**Your assignment**
From the listing below, return every line with the string "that" in it.
Segment Start: Records for the task
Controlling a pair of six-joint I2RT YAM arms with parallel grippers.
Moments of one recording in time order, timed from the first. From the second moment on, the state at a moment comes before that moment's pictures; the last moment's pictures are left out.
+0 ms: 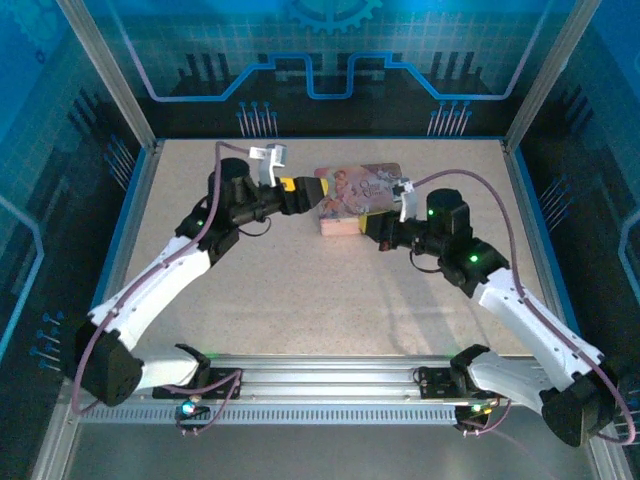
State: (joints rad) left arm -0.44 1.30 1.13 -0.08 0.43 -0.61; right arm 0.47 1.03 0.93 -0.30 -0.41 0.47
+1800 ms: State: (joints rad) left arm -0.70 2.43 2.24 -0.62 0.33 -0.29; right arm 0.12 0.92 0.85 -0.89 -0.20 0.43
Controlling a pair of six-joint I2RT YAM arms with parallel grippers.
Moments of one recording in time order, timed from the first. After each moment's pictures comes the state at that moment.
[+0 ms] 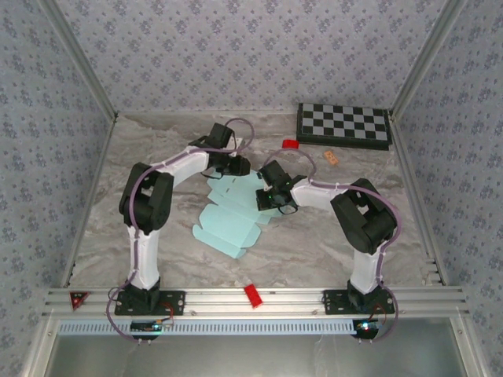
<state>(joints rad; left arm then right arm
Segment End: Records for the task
**Task result**
Moments of one recording in time order, timed from the first. From the second moment on, the state at a moment comes before that moment's pictures; the last moment's pictures are left out.
Moments of one recording in time order, timed from the first. After each moment's pictures comes the state at that moment.

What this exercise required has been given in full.